Notice, that the LevelSetAdvection requires that the unknown to be solved for ("phi") to be assigned in the "variable" parameters as well as the two velocity variables in the "velocity_x" and "velocity_y" parameters.
[Kernels]
[./time]
type = TimeDerivative
variable = phi
[../]
[./advection]
type = LevelSetAdvection
velocity = velocity
variable = phi
[../]
[]
(modules/level_set/examples/circle/circle_16.i)Postprocessors
In this example a single Postprocessors is defined. The LevelSetCFLCondition is used to define the minimum timestep that should be used when executing the solve of this equation, as discussed in the following section.
[Postprocessors]
[./cfl]
type = LevelSetCFLCondition
velocity = velocity
execute_on = 'initial'
[../]
[]
(modules/level_set/examples/circle/circle_16.i)Execution
This example is a transient problem, hence the Transient execution is used. The other important aspect to illustrate in the Executioner block is the use of the PostprocessorDT time stepper, which allows for the LevelSetCFLCondition postprocessor to govern the timestepping for this problem.
[Executioner]
type = Transient
solve_type = PJFNK
start_time = 0
end_time = 1
scheme = crank-nicolson
petsc_options_iname = '-pc_type -pc_sub_type'
petsc_options_value = 'asm ilu'
[./TimeStepper]
type = PostprocessorDT
postprocessor = cfl
scale = 0.8
[../]
[]
(modules/level_set/examples/circle/circle_16.i)Output
Finally, the Outputs defines a single types of output. The exodus output contains the mesh and field data for the simulation.
[Outputs]
csv = true
exodus = true
[]
(modules/level_set/examples/circle/circle_16.i)Results
Figure 1 show the results of the simulation defined by executing the (modules/level_set/examples/circle/circle_16.i) input file, which can be done using the following commands.

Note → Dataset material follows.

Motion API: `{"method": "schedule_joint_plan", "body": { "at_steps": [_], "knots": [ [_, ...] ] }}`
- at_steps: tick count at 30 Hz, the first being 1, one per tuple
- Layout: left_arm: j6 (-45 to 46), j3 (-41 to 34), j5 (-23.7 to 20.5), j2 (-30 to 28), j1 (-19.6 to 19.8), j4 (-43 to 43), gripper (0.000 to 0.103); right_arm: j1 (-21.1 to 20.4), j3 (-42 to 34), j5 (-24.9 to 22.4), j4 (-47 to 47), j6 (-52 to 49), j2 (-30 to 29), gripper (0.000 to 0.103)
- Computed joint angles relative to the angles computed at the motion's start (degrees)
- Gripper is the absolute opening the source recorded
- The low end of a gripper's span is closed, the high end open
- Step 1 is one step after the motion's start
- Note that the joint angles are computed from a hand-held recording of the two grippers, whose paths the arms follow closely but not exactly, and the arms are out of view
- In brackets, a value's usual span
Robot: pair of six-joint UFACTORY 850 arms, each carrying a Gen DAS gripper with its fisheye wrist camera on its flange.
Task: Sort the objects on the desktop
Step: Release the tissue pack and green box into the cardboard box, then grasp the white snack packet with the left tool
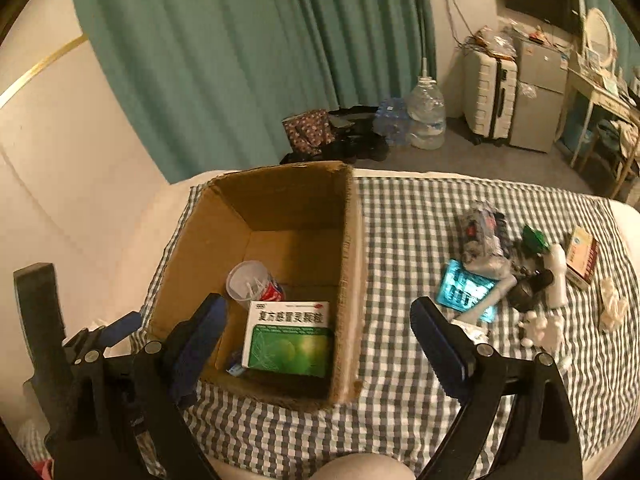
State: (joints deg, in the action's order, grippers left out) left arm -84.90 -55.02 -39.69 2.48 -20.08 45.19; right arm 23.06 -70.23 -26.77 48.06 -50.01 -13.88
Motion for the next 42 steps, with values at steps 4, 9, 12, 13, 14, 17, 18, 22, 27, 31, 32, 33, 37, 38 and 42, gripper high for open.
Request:
{"method": "schedule_joint_plan", "body": {
  "at_steps": [4, 9, 12, 13, 14, 17, 18, 22, 27, 31, 32, 33, 37, 38, 42],
  "knots": [
    [-3.53, -2.74, -0.08, -1.74, -4.01, 2.07, 0.100, -3.08, 2.17, 2.25, -0.33, -1.00, 3.05, 0.093],
    [-5.49, -8.34, -0.67, -8.07, -10.07, 4.96, 0.100, -8.71, 4.39, 4.77, -1.95, -0.51, 5.27, 0.093],
    [-3.30, -13.01, -2.64, -13.44, -12.64, 3.70, 0.100, -12.23, 4.61, 4.68, -2.64, 0.21, 4.84, 0.093],
    [-2.37, -14.55, -2.51, -15.36, -13.24, 3.12, 0.100, -13.38, 4.40, 4.22, -2.80, 0.55, 4.37, 0.093],
    [-1.27, -15.72, -1.74, -16.84, -13.52, 2.39, 0.100, -14.48, 4.29, 3.75, -2.62, 0.57, 3.93, 0.093],
    [1.78, -20.05, -0.83, -22.24, -13.97, 0.39, 0.100, -17.57, 3.92, 2.56, -1.68, -0.11, 2.32, 0.093],
    [2.06, -20.92, -0.89, -23.37, -14.04, 0.22, 0.100, -18.44, 3.74, 2.28, -1.61, -0.23, 1.63, 0.093],
    [6.40, -26.37, -0.85, -30.27, -13.18, -3.75, 0.100, -21.12, 2.56, 1.51, -3.46, 1.54, -1.69, 0.093],
    [10.50, -31.81, -1.32, -36.34, -12.41, -6.19, 0.100, -22.75, -0.29, 0.08, -6.00, 4.12, -7.07, 0.093],
    [14.44, -35.84, -2.39, -40.66, -11.21, -8.04, 0.100, -23.25, -3.04, -0.66, -7.56, 6.91, -11.09, 0.093],
    [14.94, -36.74, -2.81, -41.65, -11.04, -8.05, 0.100, -23.46, -3.75, -1.04, -7.14, 7.02, -12.07, 0.093],
    [15.25, -37.32, -3.09, -42.33, -10.91, -7.90, 0.100, -23.66, -4.41, -1.45, -6.94, 7.27, -12.99, 0.093],
    [16.21, -39.18, -4.48, -44.87, -10.34, -7.75, 0.100, -23.96, -6.02, -1.82, -7.91, 8.42, -15.40, 0.093],
    [16.89, -39.28, -4.36, -45.03, -10.05, -8.57, 0.100, -24.16, -6.29, -1.82, -7.86, 8.58, -15.88, 0.093],
    [18.06, -40.80, -4.38, -46.76, -9.50, -10.22, 0.100, -24.81, -7.64, -2.85, -7.72, 9.93, -17.76, 0.093]
  ]
}}
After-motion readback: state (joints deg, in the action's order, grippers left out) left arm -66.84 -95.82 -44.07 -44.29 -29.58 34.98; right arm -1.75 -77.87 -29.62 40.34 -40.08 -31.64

cd ~/projects/moose/modules/level_set/examples/circle
../../level_set-opt -i circle_16.i
Given the constant velocity of 3 in the input file for the x and y directions the initial circle translates at a 45 degree angle and performs three complete transects of the domain, more or less cycles could be achieved by altering the end time in the Executioner block.
Ideally, the circle would maintain it shape throughout the simulation since it is simply being advected by a constant velocity. This is not the case in the results shown in Figure 1, which clearly shows the initial circle being deformed during the simulation.
One method to improve the solution is to increase the number of finite elements in the mesh, which can be done from the command line:
../../level_set-opt -i circle_16.i Mesh/uniform_refine=2
This will cause two uniform refinements of the mesh. Doing this increases the problem size dramatically due to the increased number of elements and for this problem it also causes the time step to decrease because the timestep is a function of the element size (see LevelSetCFLCondition). For this simple example, the increased number of timesteps and the increased problem size are noticeable but do not cause an intractable increase of run time.
Figure 2 shows the results from running (modules/level_set/examples/circle/circle_16.i) with two uniform refinements applied, the improvement in the solution is drastic and for this simple example may be adequate.